Our Goals

The Uintah Basin Project’s long-term goal is to understand and describe the possible impacts of the global climate events of the Middle Eocene Climatic Optimum.

(MECO) on the local mammals of the Uinta Basin Formation and Duchesne River Formations, the type formations for the Uintan and Duchesnean North American Land Mammal Ages (NALMAs). It is important to understand how these fossil records show us the effects on the evolution and diversity of the local mammals, particularly to explore a debated hypothesis that climate change was a major driver in the evolution of middle Eocene North American mammals. 

The barriers that prevent us from getting to our goals of understanding evolution-climate effects in North America are two major gaps in knowledge. 

1. A  single stratigraphic section spanning the geological record in the Uinta Basin.

  2. An inconsistent fossil record for the biota of the Uintan and Duchesne NALMAs.

This goal is a continuation of our previous research of the past 15 years, where we have identified the best method for collecting fossils in this area and as well as measuring the stratigraphic section of this region’s relatively undiscovered geology of the middle Eocene.

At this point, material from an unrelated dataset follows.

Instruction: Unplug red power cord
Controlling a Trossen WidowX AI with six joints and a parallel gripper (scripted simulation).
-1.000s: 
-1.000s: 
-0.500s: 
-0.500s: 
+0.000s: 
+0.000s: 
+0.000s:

Our well-honed system of collecting along with the search for geologic information works in tandem with other fields (e.g. isotope geochemistry, palynology, and niche structure analysis) and will be our methodology for carrying out our long-term goals. 

If we are successful in our research, we can use these past patterns of climate change effects on mammals to develop models to predict the impacts of the current climatic crisis on our modern mammals. In addition, this can illuminate inconsistencies and knowledge gaps that have exacerbated middle Eocene scholars and complete the model of global warming’s relationship to terrestrial organisms. These include questions such as: Does diversification occur in the Uinta Basin and Duchene NALMAs, and if it does– how does it occur and how does it compare or contrast to the pattern of extinction? How do specific ecological niches of the Uintan and Duchesnean NALMAs thrive or decline and do they react differently from taxa to taxa?

Along with the project-specific long-term goals of the science, we hope to carry out our broader impact goals of allowing this paleontology information to become more available and accessible to the public and K-12 students.